§ REQUIRED WORK: Exclude the pictures. Transcribe exactly, and only, the lines from the one holding "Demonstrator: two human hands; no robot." to the end of the material below.

INPUT RECORDS Block Start

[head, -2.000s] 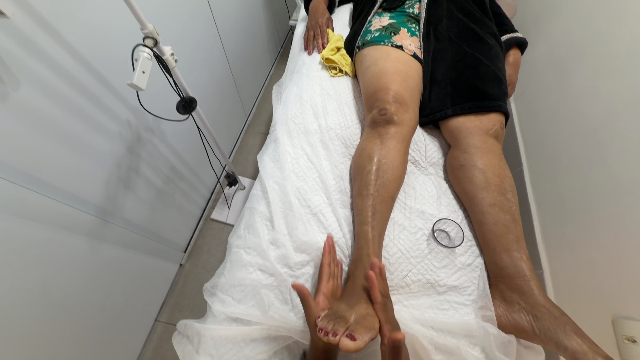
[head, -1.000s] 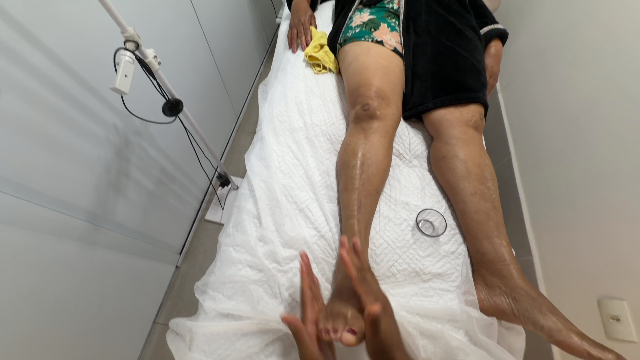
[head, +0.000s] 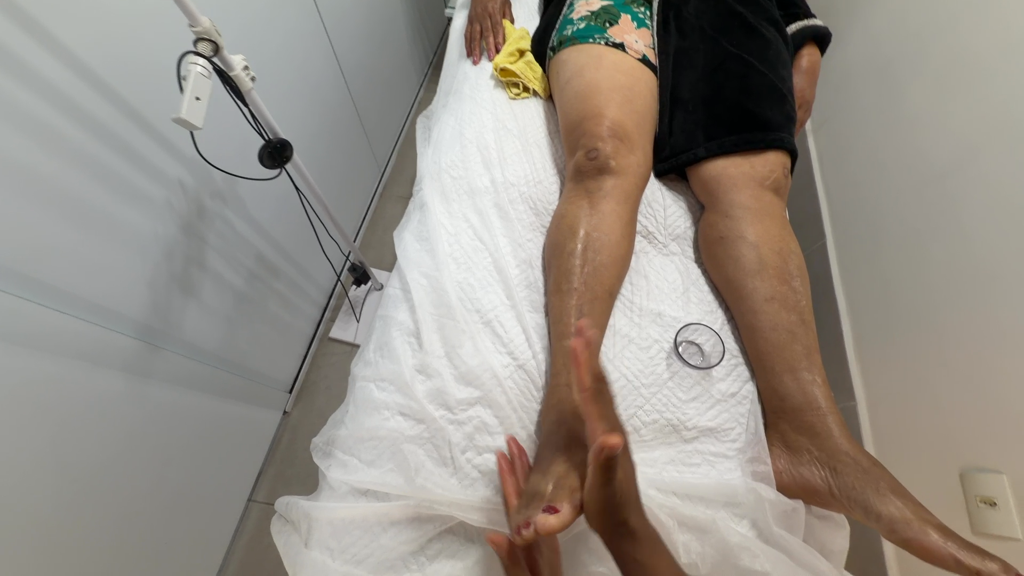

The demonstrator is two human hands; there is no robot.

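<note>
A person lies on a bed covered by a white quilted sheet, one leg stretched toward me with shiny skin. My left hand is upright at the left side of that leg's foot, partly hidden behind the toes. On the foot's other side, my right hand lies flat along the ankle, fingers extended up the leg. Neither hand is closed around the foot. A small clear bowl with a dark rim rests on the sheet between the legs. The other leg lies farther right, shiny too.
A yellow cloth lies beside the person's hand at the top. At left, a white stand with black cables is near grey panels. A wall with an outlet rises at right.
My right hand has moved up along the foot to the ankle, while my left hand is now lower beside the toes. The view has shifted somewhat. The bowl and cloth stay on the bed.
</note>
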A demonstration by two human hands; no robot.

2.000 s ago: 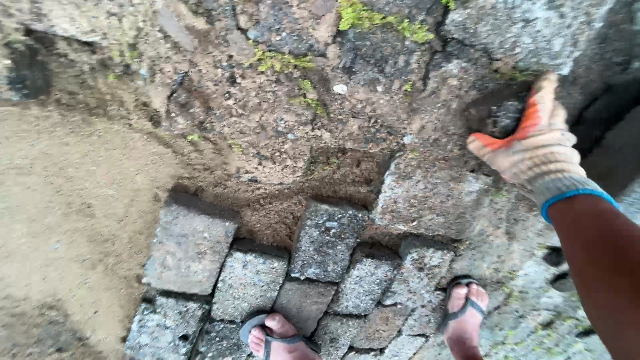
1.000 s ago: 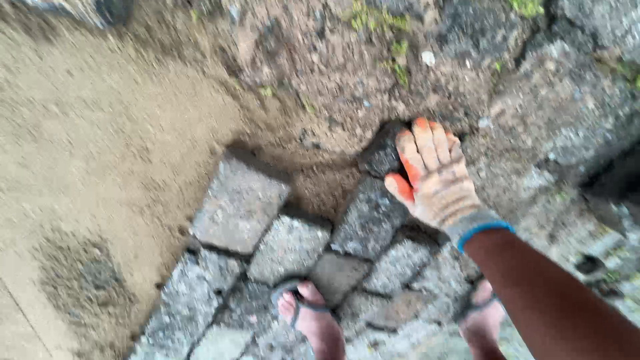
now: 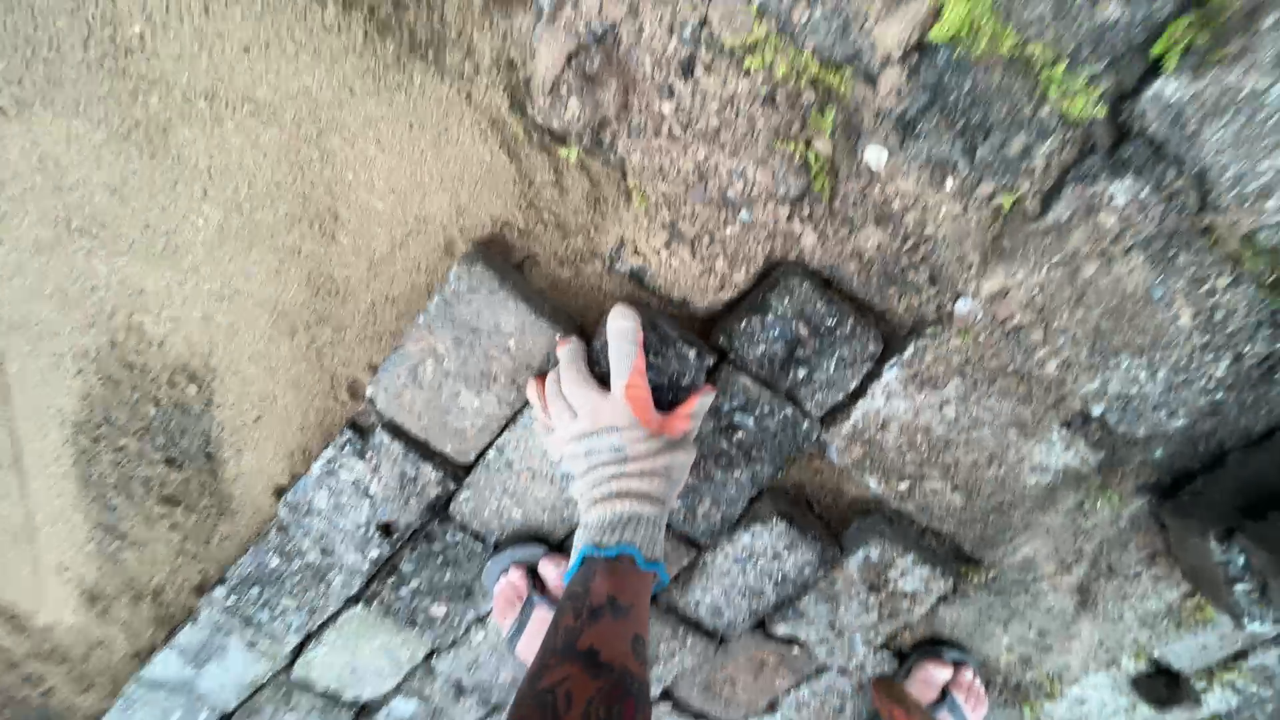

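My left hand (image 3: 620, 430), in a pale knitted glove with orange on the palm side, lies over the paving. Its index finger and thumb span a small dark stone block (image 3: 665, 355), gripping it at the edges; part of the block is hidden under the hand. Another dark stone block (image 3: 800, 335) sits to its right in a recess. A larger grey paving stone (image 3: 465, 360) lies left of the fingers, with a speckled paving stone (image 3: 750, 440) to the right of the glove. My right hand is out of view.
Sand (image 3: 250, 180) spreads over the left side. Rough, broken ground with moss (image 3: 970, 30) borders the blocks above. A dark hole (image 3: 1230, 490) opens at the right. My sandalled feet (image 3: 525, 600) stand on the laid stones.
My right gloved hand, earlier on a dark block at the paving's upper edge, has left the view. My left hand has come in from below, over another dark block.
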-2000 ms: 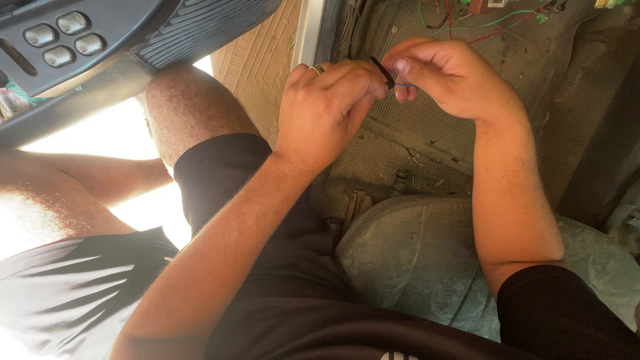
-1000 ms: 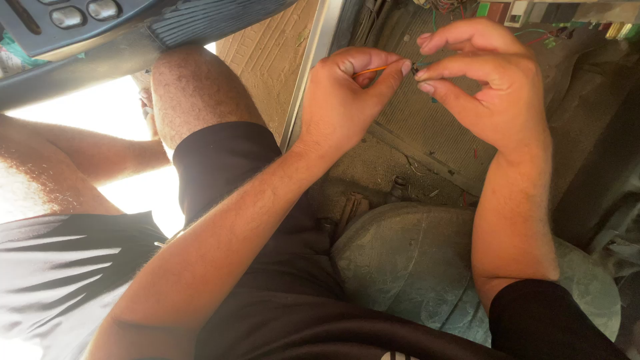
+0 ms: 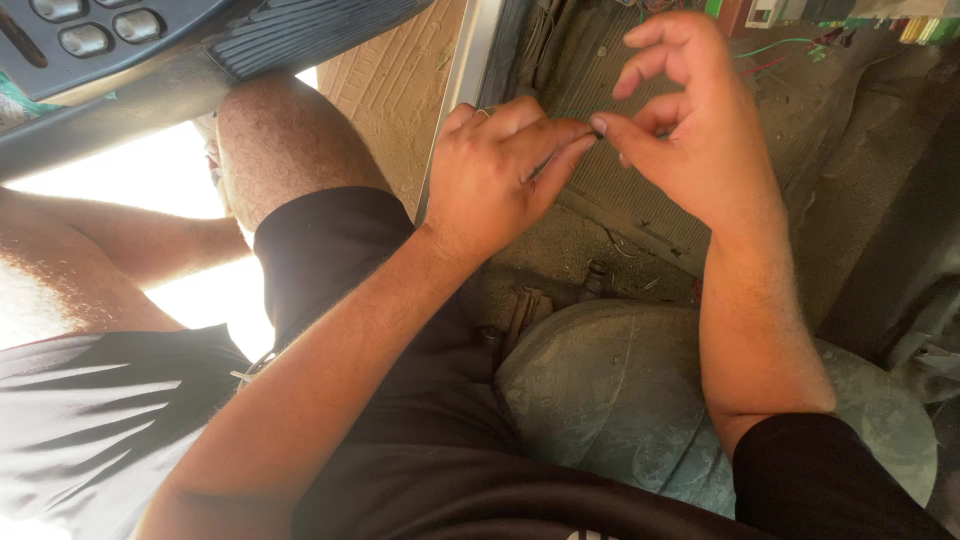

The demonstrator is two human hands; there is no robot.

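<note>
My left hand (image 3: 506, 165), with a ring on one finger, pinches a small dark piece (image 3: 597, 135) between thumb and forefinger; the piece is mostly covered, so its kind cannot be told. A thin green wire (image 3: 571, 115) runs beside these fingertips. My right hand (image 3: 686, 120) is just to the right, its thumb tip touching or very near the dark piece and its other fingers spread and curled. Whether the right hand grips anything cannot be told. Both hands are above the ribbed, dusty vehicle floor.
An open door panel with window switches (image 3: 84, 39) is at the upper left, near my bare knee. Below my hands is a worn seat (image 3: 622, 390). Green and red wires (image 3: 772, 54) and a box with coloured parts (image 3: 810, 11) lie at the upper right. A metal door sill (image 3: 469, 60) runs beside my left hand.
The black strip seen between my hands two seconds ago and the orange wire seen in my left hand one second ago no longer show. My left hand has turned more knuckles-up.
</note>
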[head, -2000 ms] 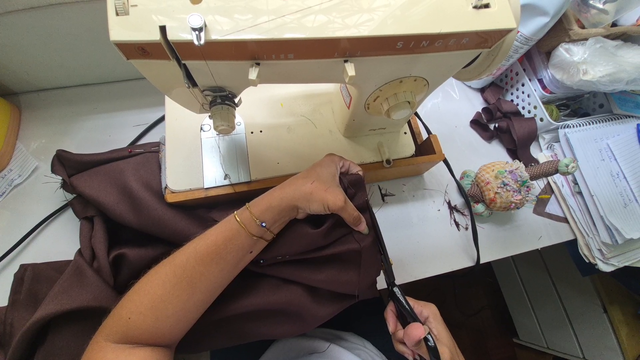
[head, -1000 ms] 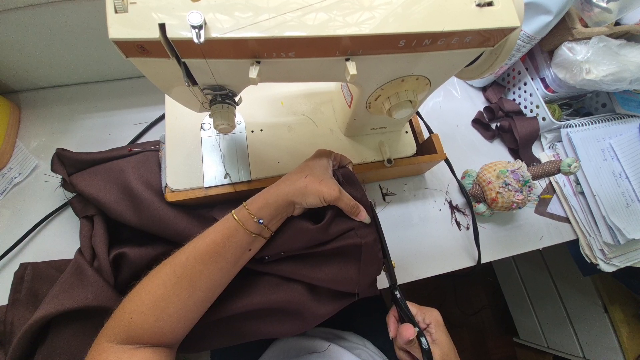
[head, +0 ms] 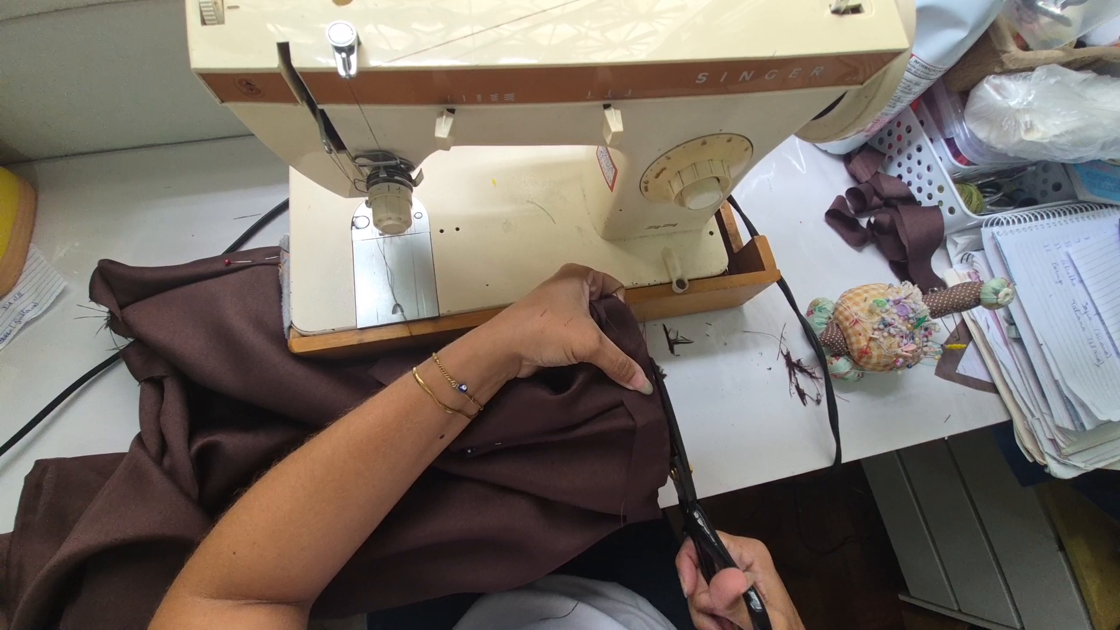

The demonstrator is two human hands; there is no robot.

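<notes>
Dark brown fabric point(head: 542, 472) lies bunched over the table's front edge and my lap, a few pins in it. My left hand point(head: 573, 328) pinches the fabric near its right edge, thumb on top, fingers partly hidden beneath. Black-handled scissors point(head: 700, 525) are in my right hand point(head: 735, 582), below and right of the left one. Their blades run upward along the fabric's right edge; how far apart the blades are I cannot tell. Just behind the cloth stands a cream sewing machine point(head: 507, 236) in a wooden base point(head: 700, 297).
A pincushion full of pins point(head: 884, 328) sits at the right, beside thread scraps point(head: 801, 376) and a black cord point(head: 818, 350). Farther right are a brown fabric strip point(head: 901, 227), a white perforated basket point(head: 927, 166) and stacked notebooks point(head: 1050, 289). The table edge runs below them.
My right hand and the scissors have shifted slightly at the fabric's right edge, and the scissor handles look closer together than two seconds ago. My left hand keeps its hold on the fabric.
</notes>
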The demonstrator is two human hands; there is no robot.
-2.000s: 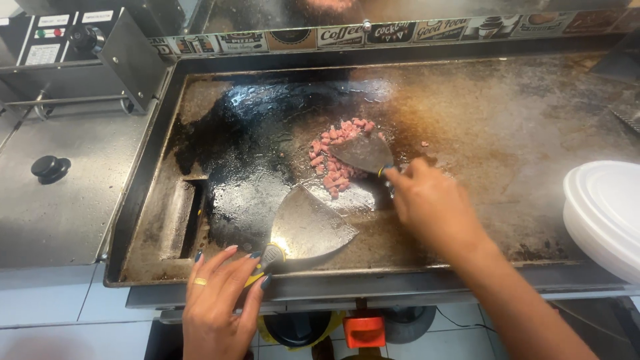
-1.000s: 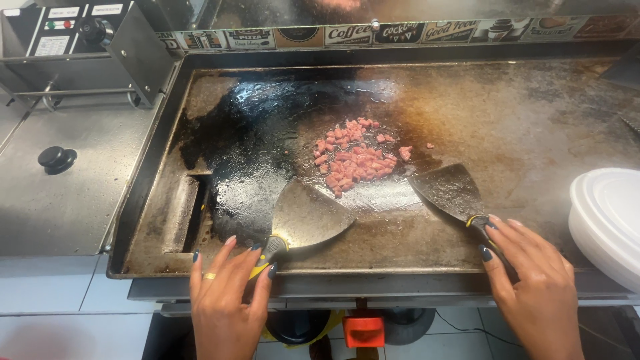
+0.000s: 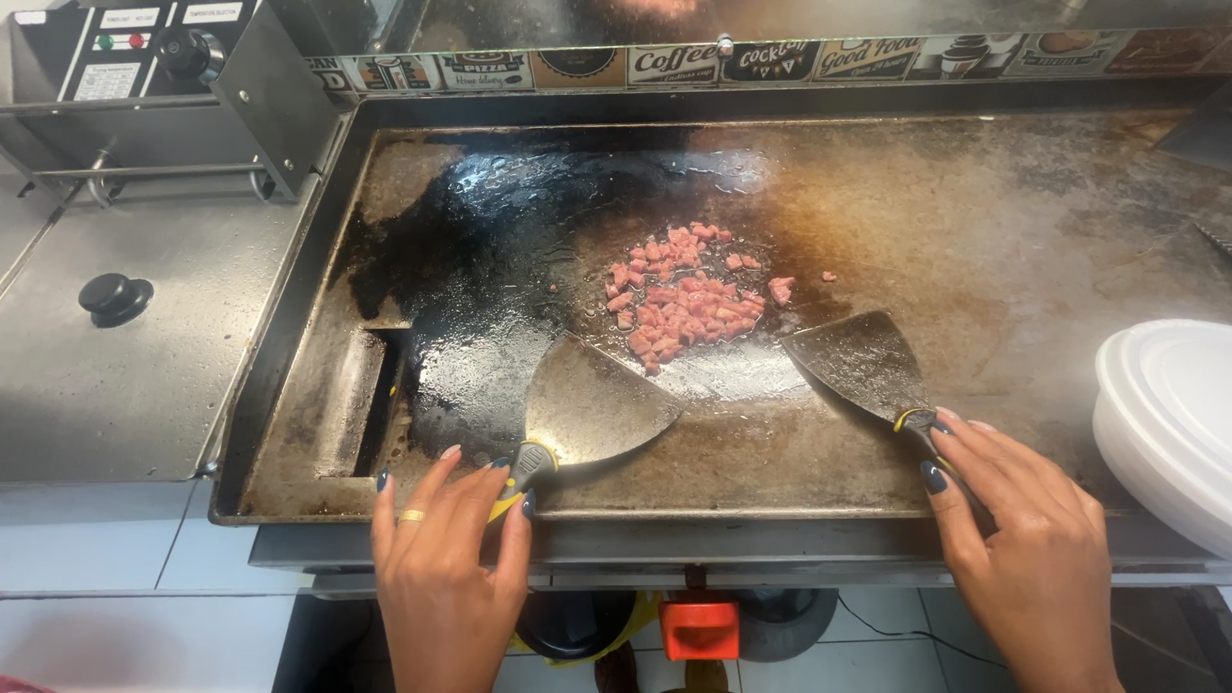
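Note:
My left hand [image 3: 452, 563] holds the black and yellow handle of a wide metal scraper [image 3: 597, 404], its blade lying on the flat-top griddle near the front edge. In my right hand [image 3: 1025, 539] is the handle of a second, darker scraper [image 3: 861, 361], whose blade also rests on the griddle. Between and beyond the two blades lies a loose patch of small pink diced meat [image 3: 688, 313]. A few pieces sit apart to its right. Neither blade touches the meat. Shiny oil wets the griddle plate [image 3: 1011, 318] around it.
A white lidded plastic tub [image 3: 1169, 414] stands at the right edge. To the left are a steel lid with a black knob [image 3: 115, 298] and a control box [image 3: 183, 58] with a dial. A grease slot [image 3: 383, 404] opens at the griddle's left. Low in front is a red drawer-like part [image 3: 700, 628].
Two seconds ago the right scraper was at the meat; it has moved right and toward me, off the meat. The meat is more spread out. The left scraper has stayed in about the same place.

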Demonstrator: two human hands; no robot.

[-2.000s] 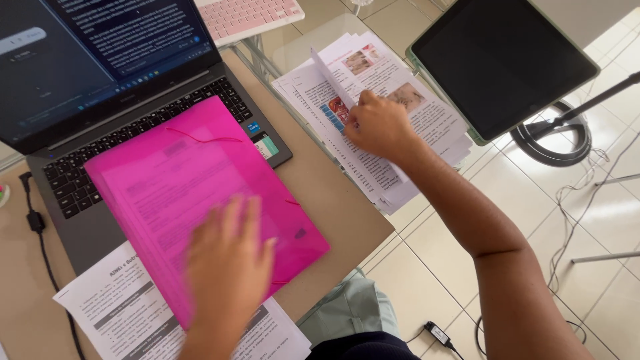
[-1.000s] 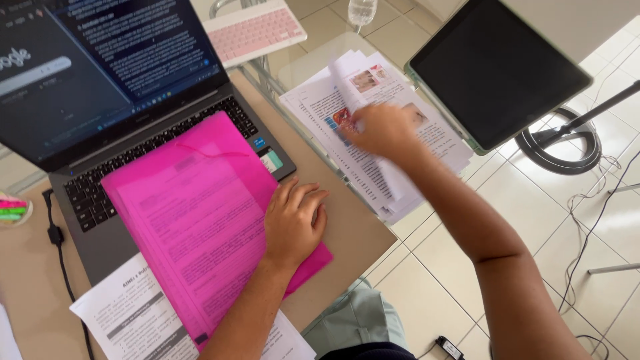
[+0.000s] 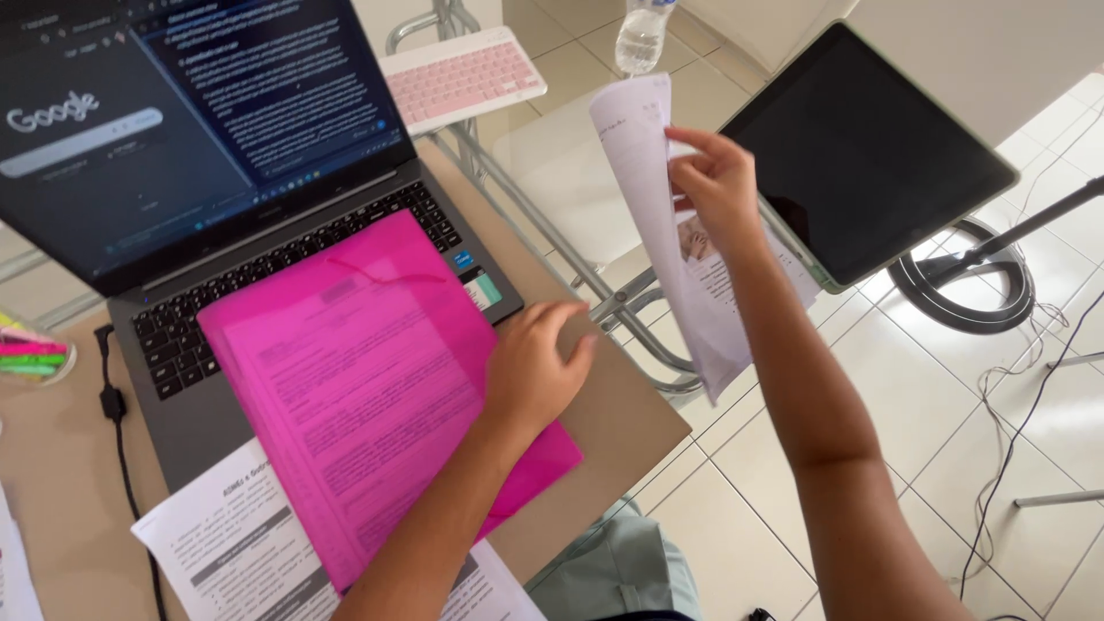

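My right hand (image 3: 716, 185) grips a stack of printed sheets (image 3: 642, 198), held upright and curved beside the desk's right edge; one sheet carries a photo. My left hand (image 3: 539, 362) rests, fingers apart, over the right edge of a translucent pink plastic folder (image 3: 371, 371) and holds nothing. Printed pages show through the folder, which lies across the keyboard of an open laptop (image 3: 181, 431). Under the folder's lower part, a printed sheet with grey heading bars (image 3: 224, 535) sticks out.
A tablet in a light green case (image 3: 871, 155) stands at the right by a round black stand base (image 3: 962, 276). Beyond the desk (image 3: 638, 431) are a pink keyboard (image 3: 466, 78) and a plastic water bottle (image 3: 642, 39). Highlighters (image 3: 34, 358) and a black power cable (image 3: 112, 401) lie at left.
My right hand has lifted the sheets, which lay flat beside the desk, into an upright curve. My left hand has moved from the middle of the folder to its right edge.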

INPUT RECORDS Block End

§ ANSWER TO THE EXERCISE:
Demonstrator: two human hands; no robot.

[-2.000s] 
[-1.000s] 
[+0.000s] 

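My right hand (image 3: 716, 185) grips a stack of printed sheets (image 3: 642, 198), held upright and curved beside the desk's right edge; one sheet carries a photo. My left hand (image 3: 539, 362) rests, fingers apart, over the right edge of a translucent pink plastic folder (image 3: 371, 371) and holds nothing. Printed pages show through the folder, which lies across the keyboard of an open laptop (image 3: 181, 431). Under the folder's lower part, a printed sheet with grey heading bars (image 3: 224, 535) sticks out.
A tablet in a light green case (image 3: 871, 155) stands at the right by a round black stand base (image 3: 962, 276). Beyond the desk (image 3: 638, 431) are a pink keyboard (image 3: 466, 78) and a plastic water bottle (image 3: 642, 39). Highlighters (image 3: 34, 358) and a black power cable (image 3: 112, 401) lie at left.
My right hand has lifted the sheets, which lay flat beside the desk, into an upright curve. My left hand has moved from the middle of the folder to its right edge.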

No further output is required for this exercise.